The troop ship's stern was engulfed in flame and smoke and she sank in three minutes. As the convoy's merchant ships scattered for safety, Paladin lowered boats to rescue survivors and Petard released depth charges. The troop ship had sunk too quickly to launch any lifeboats, but her Carley floats floated free and some survivors were able to board them.

After three patterned releases I-27 was forced to the surface.

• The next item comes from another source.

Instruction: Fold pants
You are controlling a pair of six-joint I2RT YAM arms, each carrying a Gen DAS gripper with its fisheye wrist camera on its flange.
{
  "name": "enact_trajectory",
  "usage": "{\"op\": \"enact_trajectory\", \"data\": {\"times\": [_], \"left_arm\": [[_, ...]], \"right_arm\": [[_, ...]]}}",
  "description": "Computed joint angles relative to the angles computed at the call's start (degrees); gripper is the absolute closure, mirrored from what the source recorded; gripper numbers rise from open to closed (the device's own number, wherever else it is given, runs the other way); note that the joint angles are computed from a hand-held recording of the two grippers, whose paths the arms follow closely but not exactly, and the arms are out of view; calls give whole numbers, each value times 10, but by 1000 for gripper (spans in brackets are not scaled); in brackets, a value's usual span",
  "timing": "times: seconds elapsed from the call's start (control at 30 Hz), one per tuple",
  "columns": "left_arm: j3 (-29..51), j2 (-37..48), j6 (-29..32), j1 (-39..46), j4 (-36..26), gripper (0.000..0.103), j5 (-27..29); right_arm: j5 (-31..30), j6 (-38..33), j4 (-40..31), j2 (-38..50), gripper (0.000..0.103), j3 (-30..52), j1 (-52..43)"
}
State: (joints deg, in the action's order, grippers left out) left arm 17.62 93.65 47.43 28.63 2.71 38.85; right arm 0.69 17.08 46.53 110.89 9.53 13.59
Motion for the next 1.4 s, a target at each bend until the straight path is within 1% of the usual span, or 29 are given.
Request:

The two destroyers engaged her with their 4 in QF Mk 5 main guns and Paladin moved to ram her, but as a Type B1 submarine, she was considerably larger than the destroyer so Petard signalled Paladin to abort the manoeuvre. Paladin therefore took avoiding action but too late, and I-27s hydroplane tore a 15 ft gash in Paladins hull.

I-27 submerged again and took refuge beneath the survivors. The destruction of a submarine that might sink more ships took precedence over the lives of survivors, so with Paladin out of action Petard resumed the attack with first depth charges, then 4-inch shellfire and finally 21 in Mk IX torpedoes. The depth charge fuses had to be set to detonate at the most shallow depth, and they killed or wounded many people who had survived the initial sinking. The seventh torpedo finally destroyed I-27, sinking her with all hands. The battle had lasted two and a half hours.

Of 1,511 people aboard Khedive Ismail, only 208 men and 6 women survived the sinking and subsequent battle. 1,220 men and 77 women were killed. The sinking was the third largest loss of life from Allied shipping in World War II and the largest loss of servicewomen in the history of the Commonwealth of Nations.